On to Saturday. The VNA nurse comes again. At this point I have used all the trach care kits given to me because my trach keeps getting clogged with huge blood clots that require me to take the trach tube out and clean it because I can't breath through these clots. The nurse calls the dr that put it in (yes the doctor that is currently on vacation) and he says to go to the ER. So off to the ER we go. Also decide to mention to the ER that despite 80mg of lasix my feet are so swollen with severe edema that I can't walk and nothing fits on my feet. Oh, but does the ER want to do anything? nope. They give us a few more supplies and tell us that after talking to Dr. Constantino (the dr that sent us to the ER) that coughing up blood is normal for a new trach. (then whey did he send us to the ER?) They did do a chest xray and that is all fine. So we left with one more trach kit, some ampules of saline to squirt in my trach, and a few more supplies  to get through the weekend. Apria still has not come with o2 or supplies.

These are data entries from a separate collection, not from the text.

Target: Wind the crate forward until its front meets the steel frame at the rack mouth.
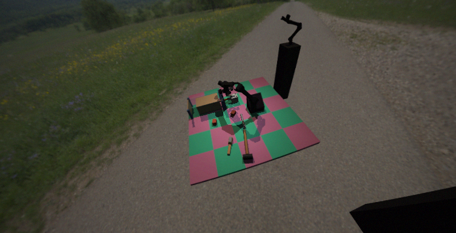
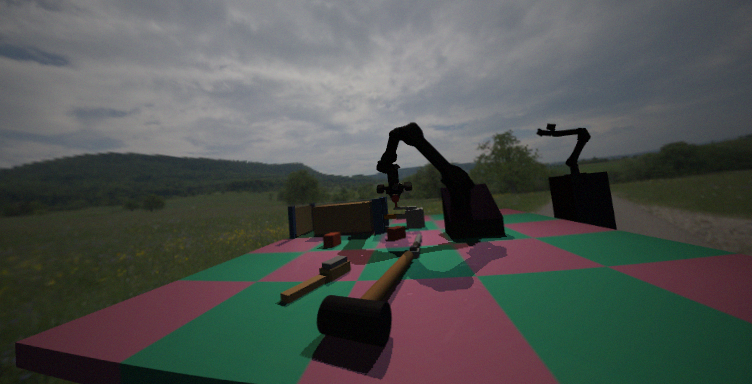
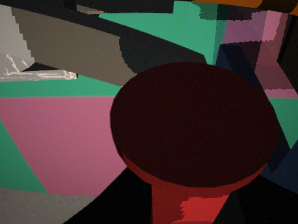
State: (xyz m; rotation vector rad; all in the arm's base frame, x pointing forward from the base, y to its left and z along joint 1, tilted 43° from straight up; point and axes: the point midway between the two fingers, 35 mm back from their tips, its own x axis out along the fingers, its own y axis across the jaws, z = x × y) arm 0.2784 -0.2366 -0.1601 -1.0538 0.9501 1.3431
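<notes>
The winch handle is 40 mm behind my gripper tip, 30 mm to the left of it and 30 mm below it. From my gripper tip the other things lie so: grey winch: 110 mm behind, 40 mm to the left, 100 mm below; then red knob: 20 mm to the left; then frame: 70 mm ahead, 50 mm to the left, 30 mm below.
</notes>
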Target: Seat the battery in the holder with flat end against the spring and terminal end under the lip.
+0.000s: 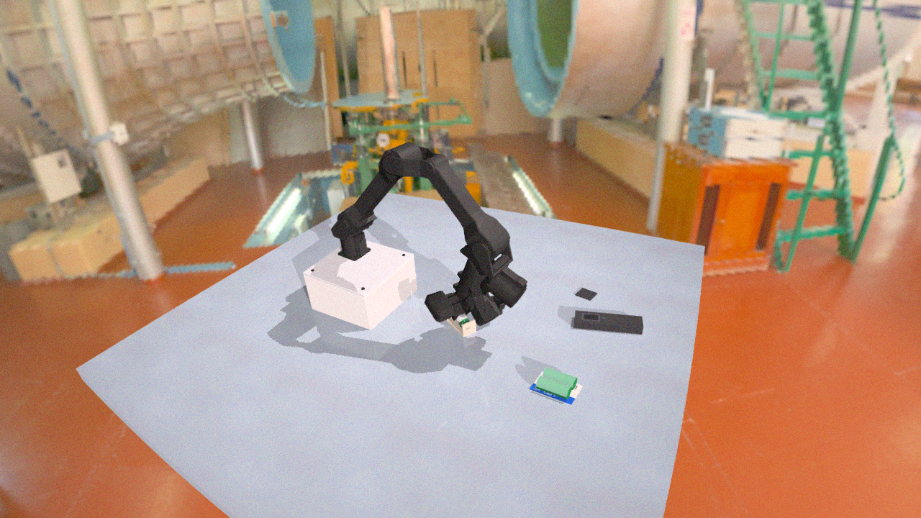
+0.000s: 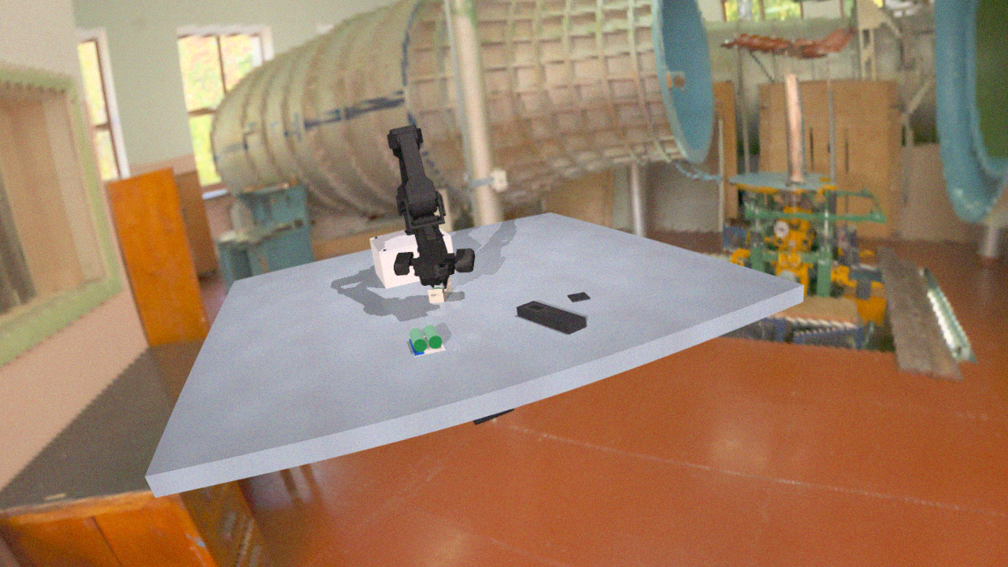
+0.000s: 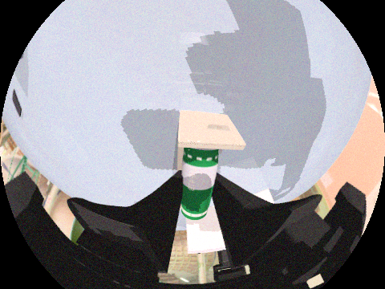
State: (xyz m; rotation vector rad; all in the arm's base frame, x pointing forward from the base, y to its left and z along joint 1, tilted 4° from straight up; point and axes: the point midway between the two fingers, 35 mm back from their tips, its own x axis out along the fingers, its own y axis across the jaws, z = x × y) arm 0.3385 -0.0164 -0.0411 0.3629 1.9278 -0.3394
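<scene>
My gripper tip is now 1 cm below the battery. Also, from my gripper tip: long black block 32 cm ahead, 15 cm to the left; small black square 23 cm ahead, 26 cm to the left, 2 cm below.
</scene>
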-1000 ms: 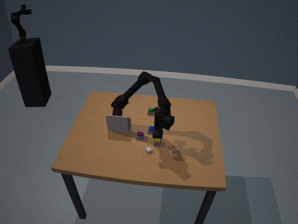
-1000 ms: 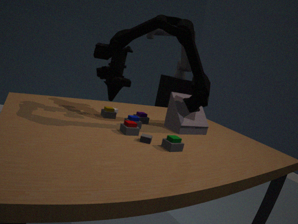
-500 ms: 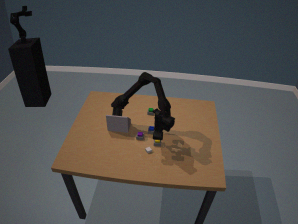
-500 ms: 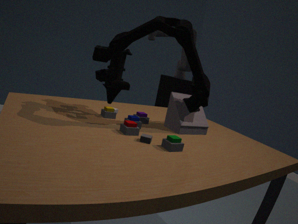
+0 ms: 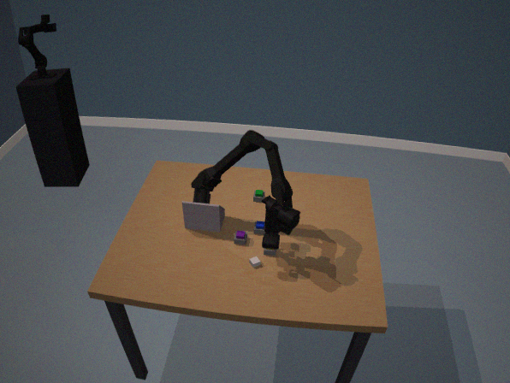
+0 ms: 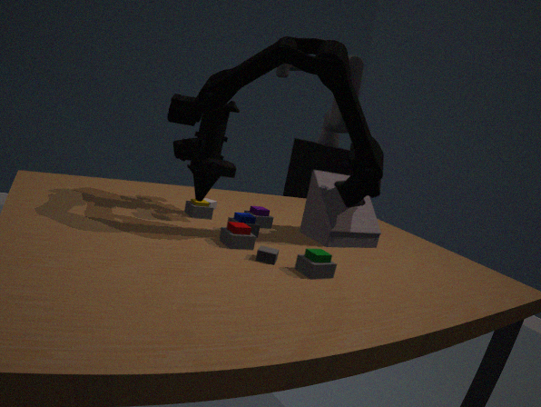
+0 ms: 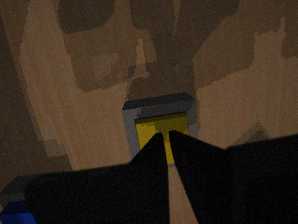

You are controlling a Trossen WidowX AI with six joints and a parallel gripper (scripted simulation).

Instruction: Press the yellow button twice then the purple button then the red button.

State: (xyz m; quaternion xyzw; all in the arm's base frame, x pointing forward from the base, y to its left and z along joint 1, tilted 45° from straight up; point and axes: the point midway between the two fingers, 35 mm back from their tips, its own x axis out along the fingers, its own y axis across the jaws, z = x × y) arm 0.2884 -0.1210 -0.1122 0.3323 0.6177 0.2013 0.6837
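The yellow button is 1 cm below my gripper tip. Round my gripper tip: blue button (12 cm to the left, 4 cm behind); white block (7 cm to the right, 7 cm behind, 2 cm below); purple button (12 cm behind, 6 cm to the left).
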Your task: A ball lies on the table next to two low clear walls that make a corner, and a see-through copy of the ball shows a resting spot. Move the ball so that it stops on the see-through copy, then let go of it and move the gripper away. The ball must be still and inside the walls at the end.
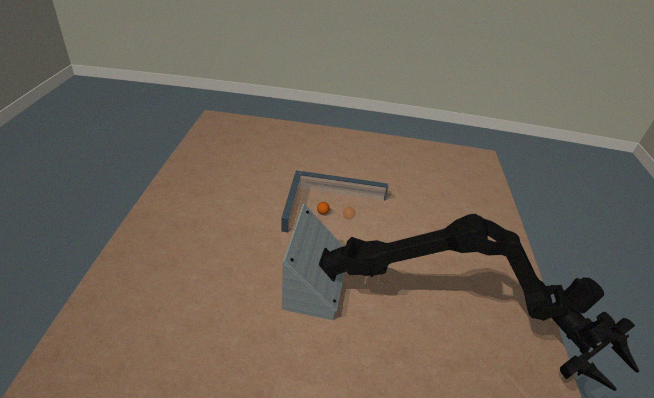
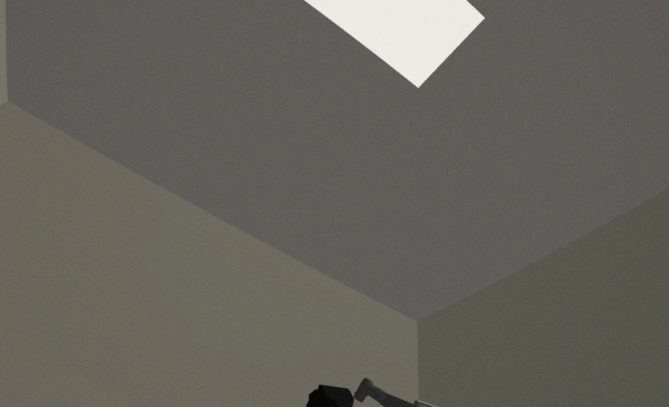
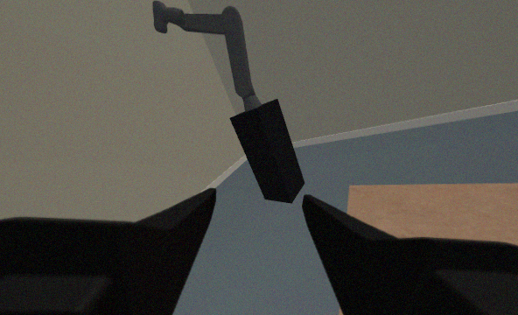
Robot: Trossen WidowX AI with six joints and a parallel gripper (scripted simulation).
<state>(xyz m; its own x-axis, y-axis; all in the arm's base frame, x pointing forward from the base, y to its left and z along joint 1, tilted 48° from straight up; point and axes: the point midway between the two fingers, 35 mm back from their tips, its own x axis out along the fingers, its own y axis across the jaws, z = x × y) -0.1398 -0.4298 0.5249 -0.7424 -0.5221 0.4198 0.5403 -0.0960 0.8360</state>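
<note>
Right now the orange ball is 78 cm to the left of my gripper tip, 45 cm ahead of it and 12 cm below it. Round my gripper tip: see-through copy: 70 cm to the left, 45 cm ahead, 12 cm below.
</note>
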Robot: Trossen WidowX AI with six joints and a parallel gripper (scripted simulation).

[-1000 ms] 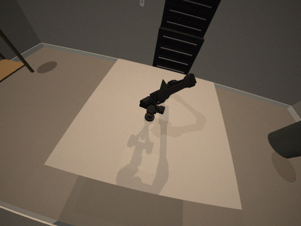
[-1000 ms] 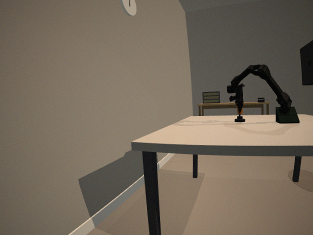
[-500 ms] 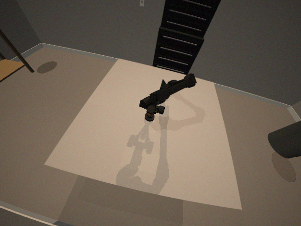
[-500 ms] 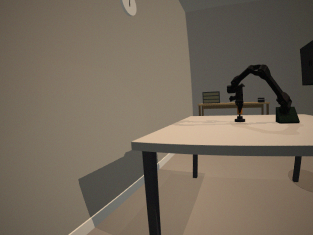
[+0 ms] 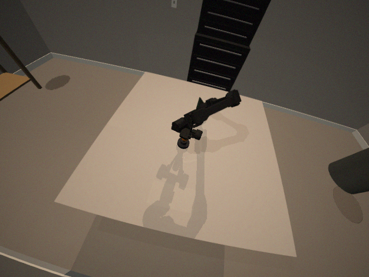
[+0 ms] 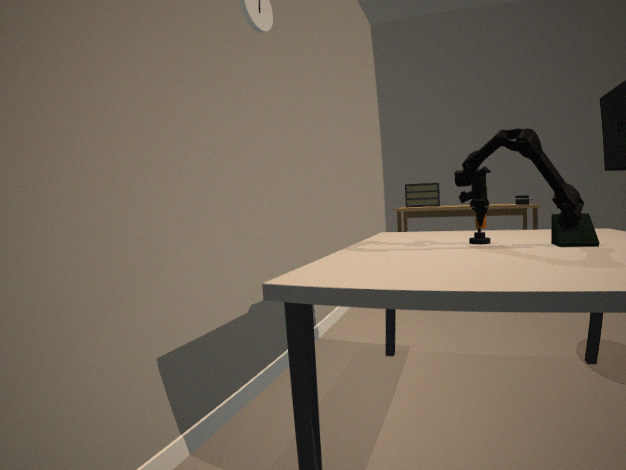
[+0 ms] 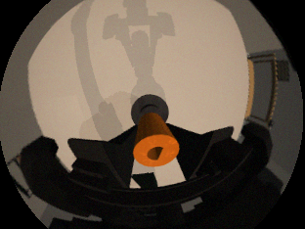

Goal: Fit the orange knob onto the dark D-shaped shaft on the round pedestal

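The orange knob lies 20 mm above my gripper tip. Also, from my gripper tip: dark round pedestal (40 mm below).
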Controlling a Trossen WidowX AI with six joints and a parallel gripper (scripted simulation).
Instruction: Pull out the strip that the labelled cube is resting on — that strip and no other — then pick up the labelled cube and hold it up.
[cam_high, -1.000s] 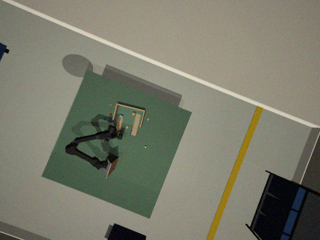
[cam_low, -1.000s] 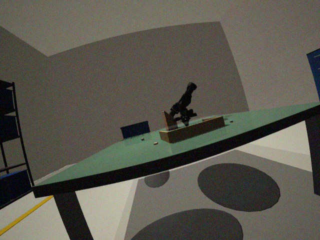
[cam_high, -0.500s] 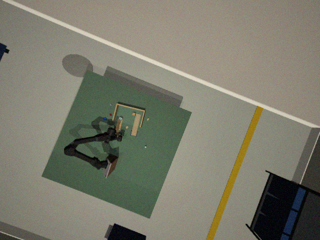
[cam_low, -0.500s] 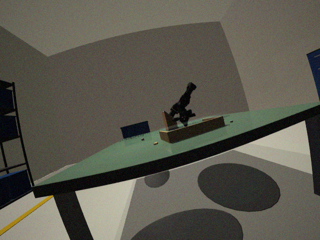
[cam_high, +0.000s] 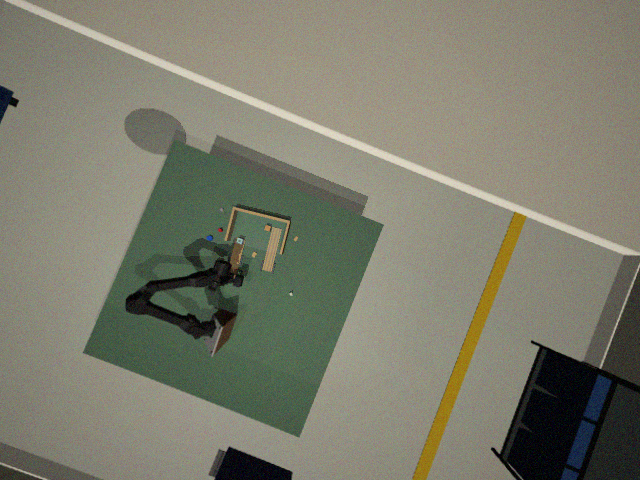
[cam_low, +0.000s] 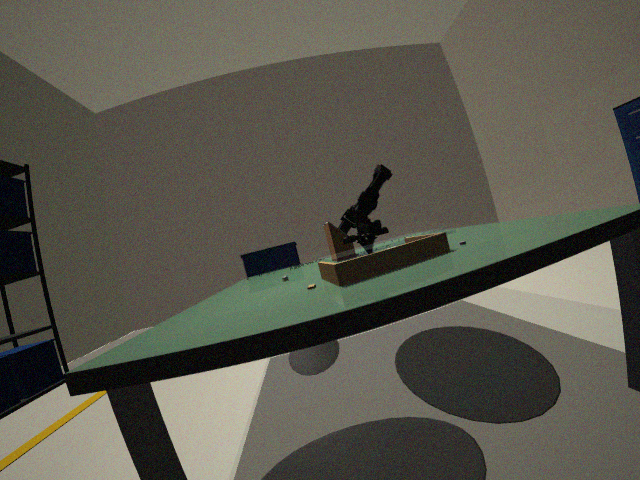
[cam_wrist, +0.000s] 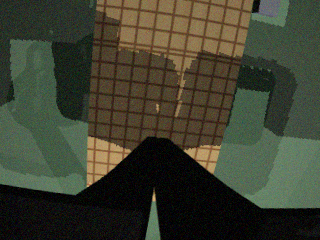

So we get through Sunday. I sleep and watch tv because there isn't much else I can do. It is now Monday. We try to get me into rehab. The VNA and my pcp are trying to work together. There is a rehab facility in town that does pulmonary rehab that would be perfect. Guess what? Medicaid won't cover skilled nursing care. haha. Life is such a collasal joke. I can't get into rehab because it isn't covered by insurance. Did I mention that Apria still hasn't come. The pulmonologist is supposed to be signing and faxing over orders so they can deliver what I need, but yet it still hasn't been done. We have been making phone calls all day. My pcp's suggestion was to go back to the ER, to which we siad no because they aren't even going to treat me but rather they will just send me home again, so what is the point of sitting there for hours. Now it is 4 o'clock and despite countless calls made by my mom and VNA since I have no voice, still no change. VNA is trying to get the pulmo to direct admit me and finally do the job they should've done originally. Yes, some of my doctors suck. Some of them are great and are trying their best to move mountains and get things done. My VNA nurse is an angel and really couldn't do more than she is.